Ireland is preparing to take majority control of Allied Irish Banks and pump extra cash into Anglo Irish Bank, raising the cost of repairing the financial system to as much as ¤50 billion ($68 billion).
“The Irish banking system is at rock bottom today,” Finance Minister Brian Lenihan said today in a Bloomberg Television interview in Dublin. He rejected speculation Ireland will need outside help. “It can only revive from now because it’s recapitalised and reformed,” he said.
Ireland’s deteriorating finances fuelled investor concerns that it would become the first government after Greece to tap the ¤750-billion rescue fund set up by the European Union and International Monetary fund to stanch the debt crisis. Irish bonds have plunged this month, sending the yield on 10-year securities to higher than any other euro nation except Greece.

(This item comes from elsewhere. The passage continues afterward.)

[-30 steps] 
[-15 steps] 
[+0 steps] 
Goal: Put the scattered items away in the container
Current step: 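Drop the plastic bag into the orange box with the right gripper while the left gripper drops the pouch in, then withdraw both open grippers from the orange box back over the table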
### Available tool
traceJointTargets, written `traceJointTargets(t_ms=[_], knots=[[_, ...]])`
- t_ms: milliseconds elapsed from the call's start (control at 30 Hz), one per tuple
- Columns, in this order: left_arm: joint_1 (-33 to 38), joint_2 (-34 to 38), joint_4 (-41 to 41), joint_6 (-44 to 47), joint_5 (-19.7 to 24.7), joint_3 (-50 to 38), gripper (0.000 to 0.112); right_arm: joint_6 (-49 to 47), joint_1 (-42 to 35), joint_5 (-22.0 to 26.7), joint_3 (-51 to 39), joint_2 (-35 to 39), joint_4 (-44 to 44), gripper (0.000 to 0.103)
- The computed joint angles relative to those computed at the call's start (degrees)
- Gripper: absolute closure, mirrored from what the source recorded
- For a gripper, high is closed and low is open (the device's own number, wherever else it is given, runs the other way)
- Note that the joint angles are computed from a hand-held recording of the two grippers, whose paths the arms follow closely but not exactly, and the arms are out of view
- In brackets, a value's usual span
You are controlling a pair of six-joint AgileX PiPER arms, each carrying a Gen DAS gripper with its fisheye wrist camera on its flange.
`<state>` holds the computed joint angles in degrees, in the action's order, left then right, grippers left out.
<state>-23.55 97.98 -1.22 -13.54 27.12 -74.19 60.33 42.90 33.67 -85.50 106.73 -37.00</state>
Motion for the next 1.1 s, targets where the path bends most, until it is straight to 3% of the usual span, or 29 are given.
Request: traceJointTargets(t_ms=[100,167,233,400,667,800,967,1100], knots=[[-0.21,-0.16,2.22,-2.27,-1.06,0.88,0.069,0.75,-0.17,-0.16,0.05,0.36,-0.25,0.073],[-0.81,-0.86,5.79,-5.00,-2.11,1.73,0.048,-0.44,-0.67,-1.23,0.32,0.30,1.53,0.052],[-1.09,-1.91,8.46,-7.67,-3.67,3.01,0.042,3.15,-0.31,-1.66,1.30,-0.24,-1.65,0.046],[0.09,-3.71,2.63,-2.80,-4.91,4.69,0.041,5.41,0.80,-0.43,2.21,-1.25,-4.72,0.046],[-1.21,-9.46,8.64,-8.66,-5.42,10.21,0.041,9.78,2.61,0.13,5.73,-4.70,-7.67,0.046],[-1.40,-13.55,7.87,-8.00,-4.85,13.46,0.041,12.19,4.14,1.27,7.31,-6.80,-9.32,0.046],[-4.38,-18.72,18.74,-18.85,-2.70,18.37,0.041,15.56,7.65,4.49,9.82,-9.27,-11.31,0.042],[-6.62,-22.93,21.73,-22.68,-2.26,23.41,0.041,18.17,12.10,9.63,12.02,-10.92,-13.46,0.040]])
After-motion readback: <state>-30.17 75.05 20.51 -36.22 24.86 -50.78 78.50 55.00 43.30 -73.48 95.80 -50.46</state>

The cost of bailing out the country’s banks may ultimately rise to about ¤50 billion, under a “stress case” scenario for Anglo Irish, according to figures published by the country’s finance ministry and the central bank in Dublin today. The base case estimate is about ¤45 billion, the figures show. Allied Irish may need as much as ¤3 billion.
Among the biggest Irish lenders, only Bank of Ireland and Irish Life & Permanent will remain outside state control after the bailouts.
‘Believable guidance’
“Investors have been looking for clarity and believable guidance on how bad things are,” said Padhraic Garvey, head of developed-market debt strategy at ING Groep in Amsterdam. “This morning should go some way to satisfying such calls.”
Ireland has pumped ¤22.9 billion into Anglo Irish since it seized the lender in January 2009 as its bad loans soared following the collapse of a decade-long real-estate bubble.